Requirement » Wherever "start" appears in a line of the listing, that line should be returned.

Given data »
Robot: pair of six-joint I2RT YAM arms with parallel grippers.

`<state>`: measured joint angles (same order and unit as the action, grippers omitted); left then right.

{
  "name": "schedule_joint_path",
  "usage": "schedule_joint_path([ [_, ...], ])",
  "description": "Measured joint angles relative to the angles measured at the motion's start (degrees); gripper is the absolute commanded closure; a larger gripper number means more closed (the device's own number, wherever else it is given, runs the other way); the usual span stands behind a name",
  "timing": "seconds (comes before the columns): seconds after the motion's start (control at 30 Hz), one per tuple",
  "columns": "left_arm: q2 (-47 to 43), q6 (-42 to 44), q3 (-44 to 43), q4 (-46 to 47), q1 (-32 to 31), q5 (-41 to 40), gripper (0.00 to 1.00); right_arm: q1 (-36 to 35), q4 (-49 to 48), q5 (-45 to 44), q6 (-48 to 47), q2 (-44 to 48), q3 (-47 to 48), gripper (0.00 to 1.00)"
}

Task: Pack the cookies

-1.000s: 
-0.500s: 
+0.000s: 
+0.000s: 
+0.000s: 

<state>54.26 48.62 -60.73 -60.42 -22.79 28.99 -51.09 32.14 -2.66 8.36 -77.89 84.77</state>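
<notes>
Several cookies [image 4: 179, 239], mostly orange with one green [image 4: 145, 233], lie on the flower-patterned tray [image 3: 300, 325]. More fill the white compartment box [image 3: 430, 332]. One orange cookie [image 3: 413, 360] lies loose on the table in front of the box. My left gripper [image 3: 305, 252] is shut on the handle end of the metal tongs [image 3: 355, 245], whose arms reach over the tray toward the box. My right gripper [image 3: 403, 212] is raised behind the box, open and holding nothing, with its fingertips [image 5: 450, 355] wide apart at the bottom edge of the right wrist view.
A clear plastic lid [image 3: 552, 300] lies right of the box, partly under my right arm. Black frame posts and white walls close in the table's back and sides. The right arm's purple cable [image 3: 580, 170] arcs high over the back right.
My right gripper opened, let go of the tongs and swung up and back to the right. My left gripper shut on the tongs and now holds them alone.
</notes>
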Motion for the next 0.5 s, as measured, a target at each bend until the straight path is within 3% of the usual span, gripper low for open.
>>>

Task response »
  "description": "Measured joint angles relative to the angles measured at the motion's start (degrees); gripper is the absolute commanded closure; a larger gripper number means more closed (the device's own number, wherever else it is given, runs the other way); the usual span stands behind a name",
  "timing": "seconds (comes before the columns): seconds after the motion's start (control at 30 Hz), one per tuple",

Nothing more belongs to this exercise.